I've been having the urge to make something lately. I'm usually not a crafty person (in the sense of creating things, anyway), but every once in a while, I have a need to creatively do something. My problem is, having not been a craft-oriented person for much of my life, I'm not good at very much in that realm. I can muddle along, but I don't have the practice to bring most things from a visualization to reality. I've been successful in the past when directing layout and designs for others; my mind's eye is very aesthetically developed. It's my hands that don't do what I want. I think that's part of the reason I collect gems and jewelry; if I can't create beautiful things, I can at least accumulate and admire them.
Given my limitations, I've found that there are a few creative enterprises that I'm pretty good with. My wife enjoys bead work and jewelry-making, and that's a realm where design and end product translate pretty easily. Even the wire work isn't terribly complicated, though I still need practice, and the design and assembly is something that is fairly easy to work with. A second thing I enjoy is cooking; I love to create with ingredients. I get to practice it fairly often, as well, so I'm pretty proficient. The restraints there tend to be expense, waste, and cleanup. Ingredients cost, people aren't necessarily going to eat what I make, and the cleanup (which I hate) often tempers the enjoyment I get out of a complex and successful dish. As I get to scratch the cooking urge relatively often, it generally doesn't mitigate the urge to make. Occasionally, when I do something unusual or special (I'm planning on doing some rock candy this weekend with my son, assuming he behaves at school), it helps more, but not usually enough.
What I'm most likely to do this time around is make soap. Decorative soap. Yes. Working in the industry I do, the compounding of products has been of great interest to me. My company hasn't done a lot of solids, but I understand the additives fairly well, and understand the process. Small-scale craft soaps are easy. You don't even have to "make" the soap; basic glycerin soap stock is available in a variety of forms and levels of clarity. The crafting comes with the additives, process, and shapes. It takes relatively little time to blend and mold soaps with varying colors, scents, scrubs, emollients, and vitamins, and the end results are beautiful and functional. All these things are factors that I can control to manage an end product that I find attractive. I've got dedicated equipment that's easy to clean, so that's not a big factor. I enjoy it, and don't do it as often as I'd like. Frankly, we've got a lot of my soaps already sitting around; we need to get rid of some, especially if I do more with the new supplies I bought a while back.
I've got to find other things, though, because I'll tire of doing soap if I do it too often.
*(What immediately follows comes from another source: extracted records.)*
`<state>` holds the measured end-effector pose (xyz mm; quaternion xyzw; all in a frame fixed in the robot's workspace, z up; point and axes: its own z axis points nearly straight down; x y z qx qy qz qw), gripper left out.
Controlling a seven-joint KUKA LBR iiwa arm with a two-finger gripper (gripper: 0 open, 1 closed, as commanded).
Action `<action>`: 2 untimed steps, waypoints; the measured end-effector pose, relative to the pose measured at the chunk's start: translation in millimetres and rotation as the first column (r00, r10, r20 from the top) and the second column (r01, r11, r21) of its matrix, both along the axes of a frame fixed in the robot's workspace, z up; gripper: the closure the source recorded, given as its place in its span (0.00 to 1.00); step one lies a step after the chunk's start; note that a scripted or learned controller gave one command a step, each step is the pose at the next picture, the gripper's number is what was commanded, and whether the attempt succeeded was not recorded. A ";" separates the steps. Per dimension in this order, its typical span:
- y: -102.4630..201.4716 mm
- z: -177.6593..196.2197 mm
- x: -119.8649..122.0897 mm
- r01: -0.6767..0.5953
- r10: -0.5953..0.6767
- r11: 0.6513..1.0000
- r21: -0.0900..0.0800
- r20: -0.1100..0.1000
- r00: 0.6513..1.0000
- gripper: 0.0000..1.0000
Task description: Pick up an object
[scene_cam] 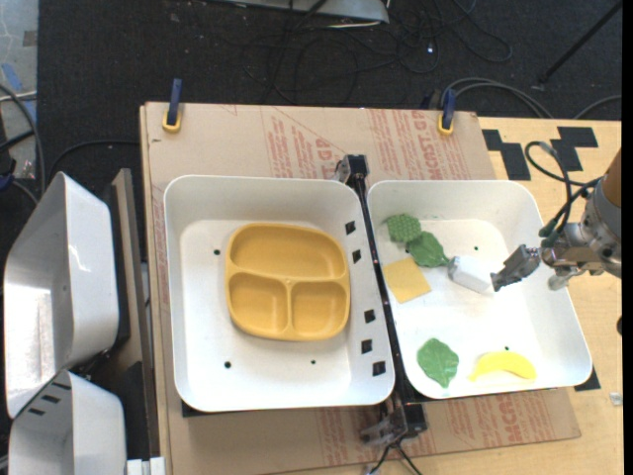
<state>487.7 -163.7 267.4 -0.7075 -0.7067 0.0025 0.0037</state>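
Gripper: the gripper (pixel 516 265) reaches in over the right bin's (pixel 554 317) right edge; whether its fingers are apart or together cannot be told
White block: the white block (pixel 472 275) lies near the right bin's middle, just to the left of the gripper tip, close to it or touching, not seen between the fingers
Green pieces: two green pieces (pixel 414 238) sit toward the bin's far left corner, up-left of the block
Yellow slice: the flat yellow slice (pixel 406 280) lies near the left edge, left of the block
Green leaf: the green leaf (pixel 437 361) rests by the near edge
Banana: the banana (pixel 502 367) lies by the near edge toward the right corner
Left bin: the left bin (pixel 194 295) holds a yellow divided plate (pixel 288 280)
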 end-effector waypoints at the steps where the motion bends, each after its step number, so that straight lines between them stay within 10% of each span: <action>1: 0.3 4.0 1.8 -0.002 0.002 1.000 -0.002 0.009 1.000 0.00; 2: 7.9 -57.6 0.0 0.000 0.000 1.000 0.000 0.002 1.000 0.00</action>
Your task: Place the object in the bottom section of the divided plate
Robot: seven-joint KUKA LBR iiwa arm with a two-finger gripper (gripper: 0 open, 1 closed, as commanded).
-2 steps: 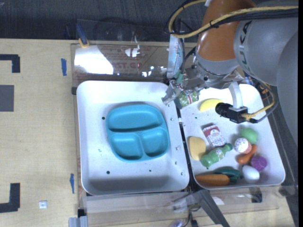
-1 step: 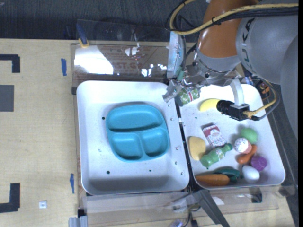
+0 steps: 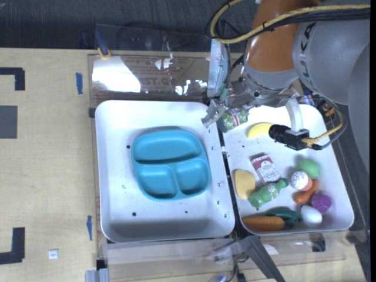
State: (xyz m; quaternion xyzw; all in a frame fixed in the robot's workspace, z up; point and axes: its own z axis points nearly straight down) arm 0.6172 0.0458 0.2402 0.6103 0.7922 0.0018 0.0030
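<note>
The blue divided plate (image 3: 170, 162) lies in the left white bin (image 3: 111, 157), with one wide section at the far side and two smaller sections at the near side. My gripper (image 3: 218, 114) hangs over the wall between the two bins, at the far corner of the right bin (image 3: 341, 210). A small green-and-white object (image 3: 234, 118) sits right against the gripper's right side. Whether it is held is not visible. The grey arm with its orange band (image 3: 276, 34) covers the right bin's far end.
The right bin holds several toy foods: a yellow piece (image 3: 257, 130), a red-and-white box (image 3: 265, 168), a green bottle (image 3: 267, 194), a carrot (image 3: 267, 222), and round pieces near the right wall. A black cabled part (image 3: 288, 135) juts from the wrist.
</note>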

I've got a paper-making kit (a plastic kids kit, but it was $5); that's another process I've loved for a while (I learned to make rag-bond paper from Mr. Wizard back in the day; Don Herbert is missed). That's very messy and takes a lot of practice, though. Recently, I've found myself looking at homebrew kits and what it takes to grow hops. I don't even drink, but that whole process is a combination of my favorite things; it's recipe cooking, it's has an end product that is heavily dependent on the particular additives used, it's got the whole "kid-with-a-chemistry-set" feel, and it's a craft with an end product that I can share with my friends. It's also bloody expensive, and unlikely to happen anytime soon. Still, the itch is there; time will determine if I scratch it.